‘Of course not,’ said Yarvi, walking on and leaving more of his many guards to clear away the crowd. ‘Respect soon blows away in a storm. Fear has far deeper roots.’
Teams of thralls crawled among the ruins, struggling under the ready whips of chain-masters, working to restore the city to the way it had been before the sack. Some of them, Koll was sure, were folk who’d stood high in the favour of Grandmother Wexen. Now they found that the higher you climbed, the further there was to fall.
It made Koll wonder whether they’d really changed the world so much for all that blood shed. Different folk wearing the collars, maybe, and different folk holding the chains, but life was still life. Same questions. Same answers.
‘You are unusually quiet,’ said Grandfather Yarvi as they walked on towards the docks.
‘Sometimes you work so hard for something that when it comes you hardly know what to do with it.’
‘Victory rarely feels much of a victory, in the end.’ Yarvi’s eyes slid sideways and it seemed, as ever, that he could see straight into Koll’s thoughts. ‘Is that all, though?’
‘There’s something that’s been … well … bothering me.’ It had in fact been burning a hole through Koll’s mind since the day it happened.
‘You’ve never been one to keep your worries to yourself.’
Koll twisted his neck and felt the reassuring rattle of the storekeeper’s weights under his shirt. ‘My mother always told me honesty was a man’s best shield.’
‘Fine advice, as your mother’s always was. Be honest, then.’
‘Grandmother Wexen …’ He picked at a fingernail. ‘She said she didn’t send the men who burned Skifr’s family.’
Yarvi peered at Koll down his nose. He seemed to peer from a long way up, since he became Grandfather of the Ministry. ‘A lie. Like the lie about there being a traitor within our alliance. Grandmother Wexen knew how to sow discord among her enemies. Now she does it from beyond the Last Door.’
‘Maybe …’ Koll pressed the tips of his forefingers together so they turned blotchy white. Every word was an effort. ‘Ask who benefits, you always told me.’
Grandfather Yarvi came to a sudden halt and Koll heard the guards halt with him. He could see their shadows stretching out towards him on the cobblestones. The shadows of the elf-weapons they carried. ‘And who benefits?’
‘You do,’ croaked Koll, not looking up from his fingers, and added in a rush, ‘or we do. Gettland. All of us. Without that hall-burning Skifr would not have come north. Without Skifr there would have been no journey to Strokom. Without the journey to Strokom, no elf-weapons. Without elf-weapons, no victory at Bail’s Point. Without victory at Bail’s Point—’
The weight of Father Yarvi’s bad hand on his shoulder put a stop to Koll’s blathering. ‘The future is a land wrapped in fog. Do you really think I could have planned all that?’
‘Perhaps …’
‘Then you flatter and insult me both at once. I have always said that power means having one shoulder in the shadows. But not both, Koll. Skifr was our friend. Do you really think I could send men to kill her? To burn her children?’

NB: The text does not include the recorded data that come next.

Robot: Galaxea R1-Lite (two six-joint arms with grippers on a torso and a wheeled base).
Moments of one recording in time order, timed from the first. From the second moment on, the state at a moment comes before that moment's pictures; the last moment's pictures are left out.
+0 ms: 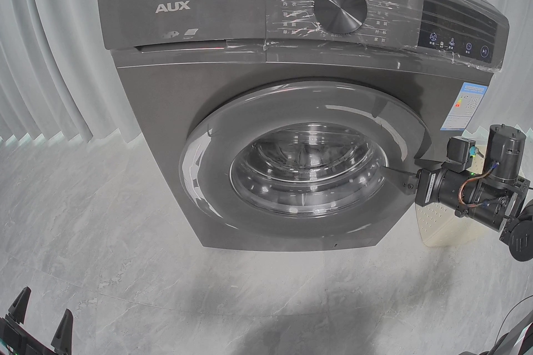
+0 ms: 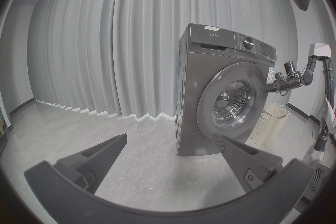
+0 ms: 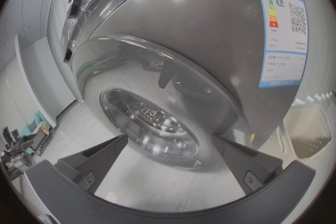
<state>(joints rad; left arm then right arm) 0.00 0.02 -0.02 0.00 -0.02 -0.02 0.34 1.57 -0.56 -0.85 0.06 0.12</state>
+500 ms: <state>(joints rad) 0.00 0.02 -0.02 0.00 -0.02 -0.02 0.35 1.59 -0.52 -0.93 0.02 0.10</state>
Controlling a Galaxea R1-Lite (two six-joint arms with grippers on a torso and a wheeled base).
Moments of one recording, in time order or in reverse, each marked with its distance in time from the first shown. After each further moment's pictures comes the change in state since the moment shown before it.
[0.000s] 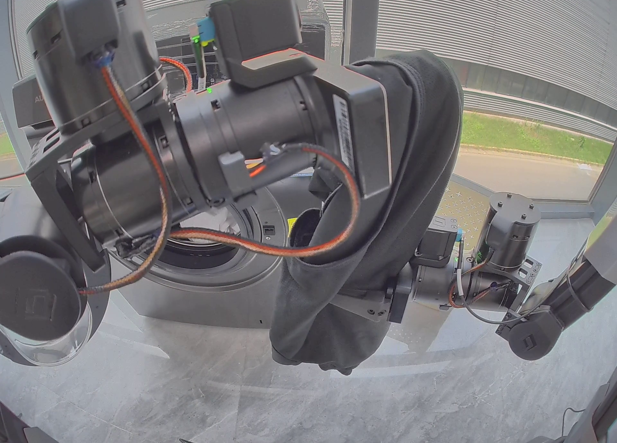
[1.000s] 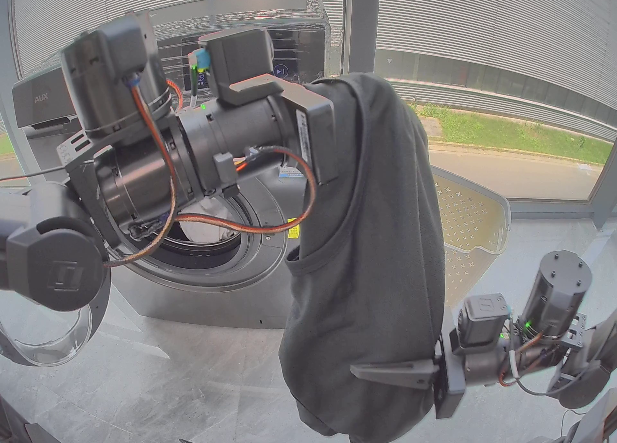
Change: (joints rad) left arm 0.130 0.045 0.014 -0.007 -0.007 -0.005; right arm 0.146 -0.213 0.349 -0.021 0.019 0.045
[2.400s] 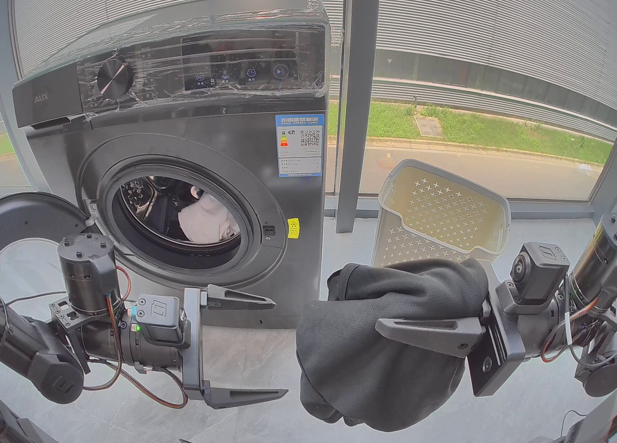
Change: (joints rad) left arm 0.279 -0.041 0.777 -0.241 -0.580 0.463; right arm 0.007 -0.171 -0.064 0.000 0.003 0.100
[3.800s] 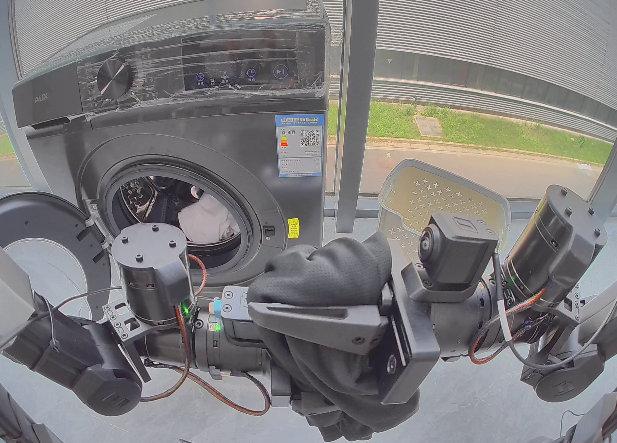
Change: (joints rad) left arm -0.270 0.140 -0.185 -0.125 0.105 -0.189; right arm 0.164 0.198 -0.297 0.000 -0.011 0.066
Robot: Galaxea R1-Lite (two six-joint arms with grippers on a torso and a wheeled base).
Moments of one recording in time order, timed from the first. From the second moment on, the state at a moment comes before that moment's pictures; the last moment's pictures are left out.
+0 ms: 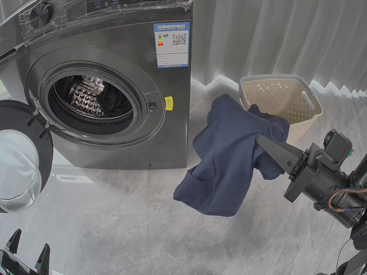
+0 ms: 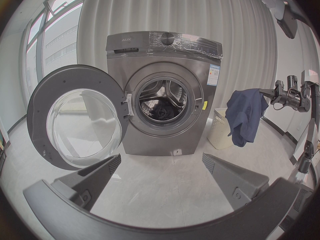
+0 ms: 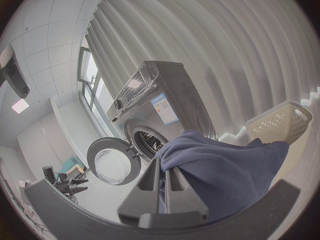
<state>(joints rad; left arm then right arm) -0.01 0.02 -0.02 0.01 -0.01 -0.04 0.81 1.45 -0.38 -1.30 -0.04 0.22</state>
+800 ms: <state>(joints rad) -0.01 0.02 -0.02 0.01 -0.01 -0.04 0.80 1.45 -0.38 -1.31 -0.04 0.22</state>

Looking into his pale eyes then, Koll wondered whether there was anything the First of Ministers would not do. But he had no more evidence than Mother Scaer, and even less chance of getting satisfaction. He forced a quick smile onto his face, and shook his head. ‘Of course not. It just … bothered me, is all.’
Father Yarvi turned away. ‘Well, you cannot be so easily bothered if you are to take my place as Minister of Gettland.’ He tossed it out like a trainer might a bone and, sure enough, Koll chased after it like an eager puppy.

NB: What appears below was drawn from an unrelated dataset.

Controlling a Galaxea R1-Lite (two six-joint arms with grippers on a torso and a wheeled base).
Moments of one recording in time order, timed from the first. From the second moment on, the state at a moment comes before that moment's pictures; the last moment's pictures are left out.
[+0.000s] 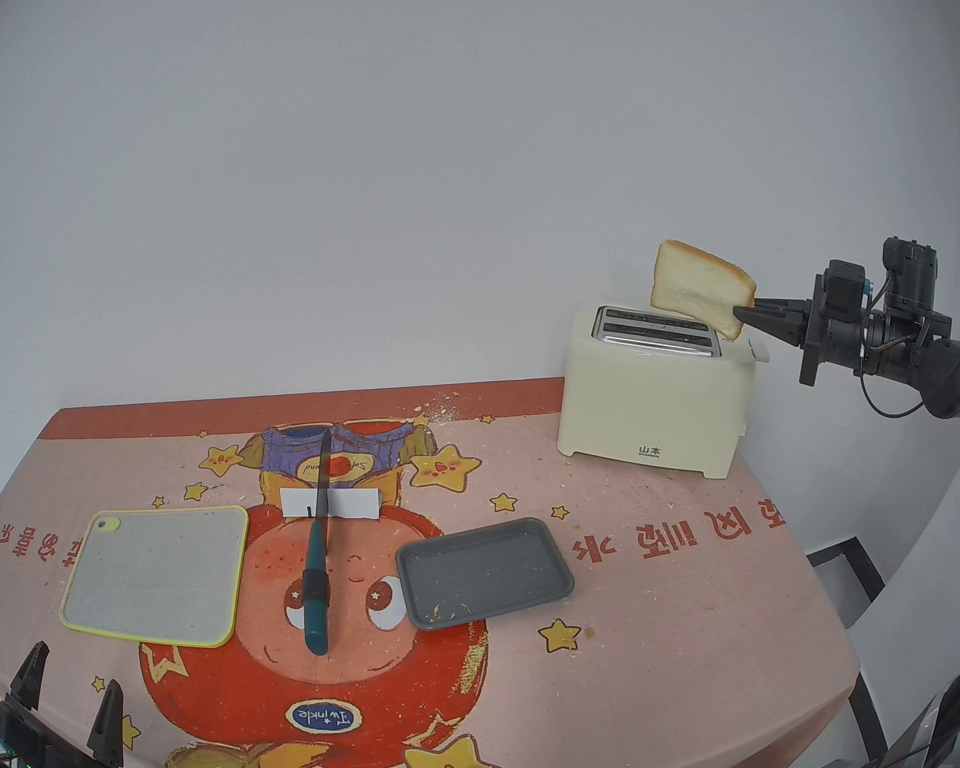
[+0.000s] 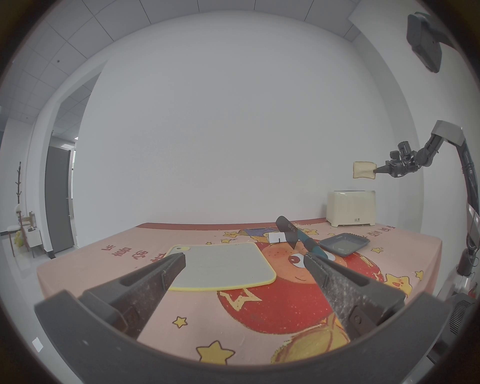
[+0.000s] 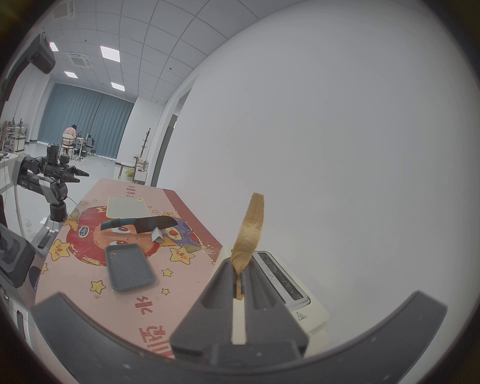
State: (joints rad) left arm -0.01 0.02 -0.02 0.00 0.02 0.01; right arm 0.00 1.82 -1.17 -0.43 0.84 -0.50
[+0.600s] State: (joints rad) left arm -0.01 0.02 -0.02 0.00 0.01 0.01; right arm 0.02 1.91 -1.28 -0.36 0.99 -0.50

‘Me?’ He hurried to catch up, his voice gone high as a little girl’s. ‘Minister of Gettland?’
‘You are the same age I was when I took up Mother Gundring’s staff. I know you do not quite believe in yourself, but I believe in you. It is high time you took your test, and swore your oath, and became a minister. You will sit beside the Black Chair, and be Father Koll, and your birthright will be the plants and the books and the soft word spoken.’
Everything he’d wanted. Respect, and authority, and his talents put to use. Father Koll. The best man he could be. So why did the thought fill him with dread?

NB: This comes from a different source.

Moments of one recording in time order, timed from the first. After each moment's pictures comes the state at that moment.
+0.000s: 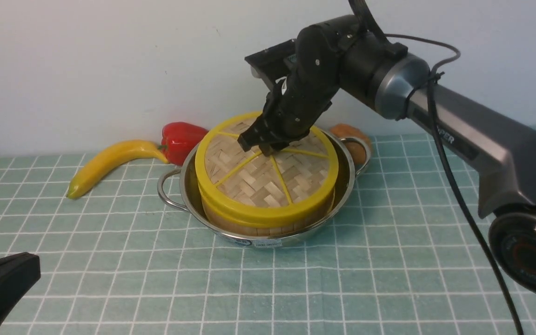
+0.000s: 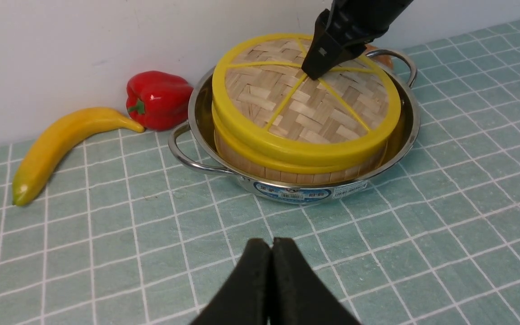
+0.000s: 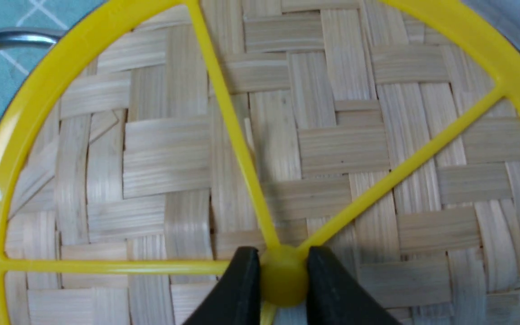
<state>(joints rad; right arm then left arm) 0.59 2.40 -2.36 0.11 1.15 0.02 -0.22 0.44 -0.60 -0.17 0.69 0.18</state>
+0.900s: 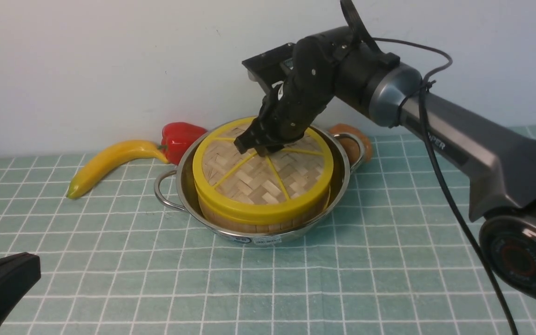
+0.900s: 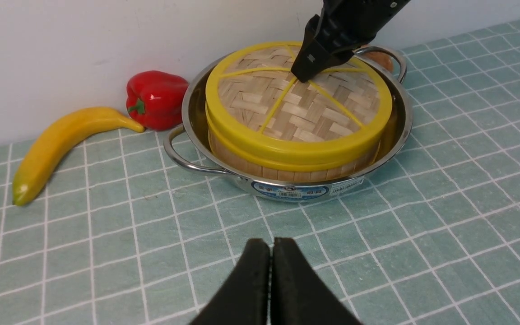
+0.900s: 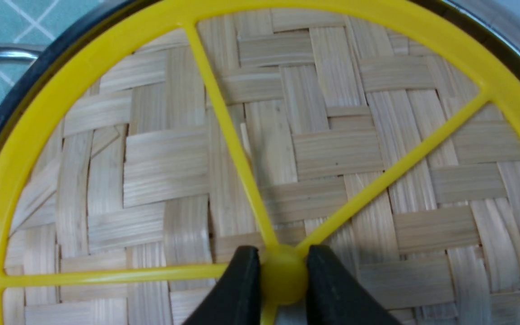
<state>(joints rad) 0.59 2.43 -2.37 0.12 1.09 0.01 -0.22 0.44 -0.60 -0.17 0.69 0.18</state>
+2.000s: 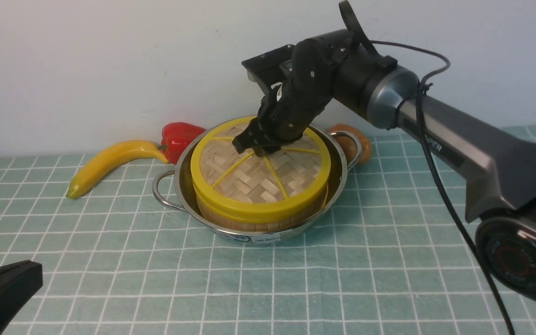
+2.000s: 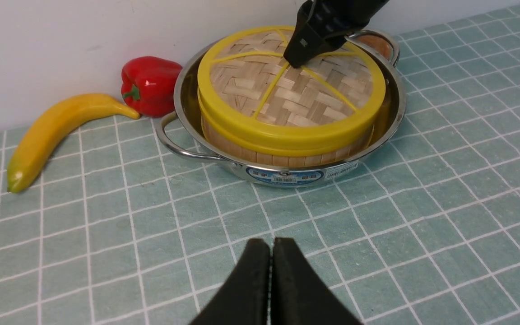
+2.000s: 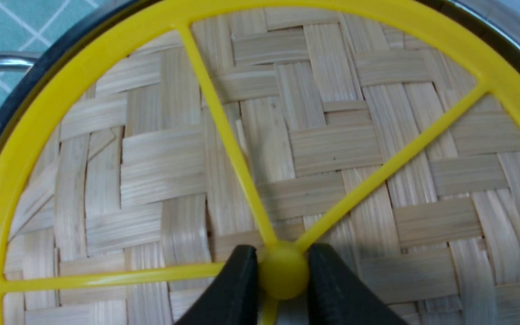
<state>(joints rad) 0.59 2.45 -2.39 0.13 1.09 0.01 -0.22 0.44 -0.60 -0.17 0.72 0.18</state>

The docks crawled with humanity, people bargaining, arguing and threatening in six languages Koll knew and at least six he didn’t, ships tangling at the wharves, tangling with each other as they came and went, oars clashing and scraping.
Many were leaving Skekenhouse in the murk of mistrust that had followed Gorm’s death. The Shends had already cleared out with their plunder, grumbling at getting only a part of what they were promised. The Throvenmen were heading home to rebuild their broken farms, their broken towns, their broken country. Without the chain of Gorm’s fame binding them the Vanstermen were splintering into factions already, racing back to safeguard what was theirs or set about taking what was someone else’s before winter gripped the north.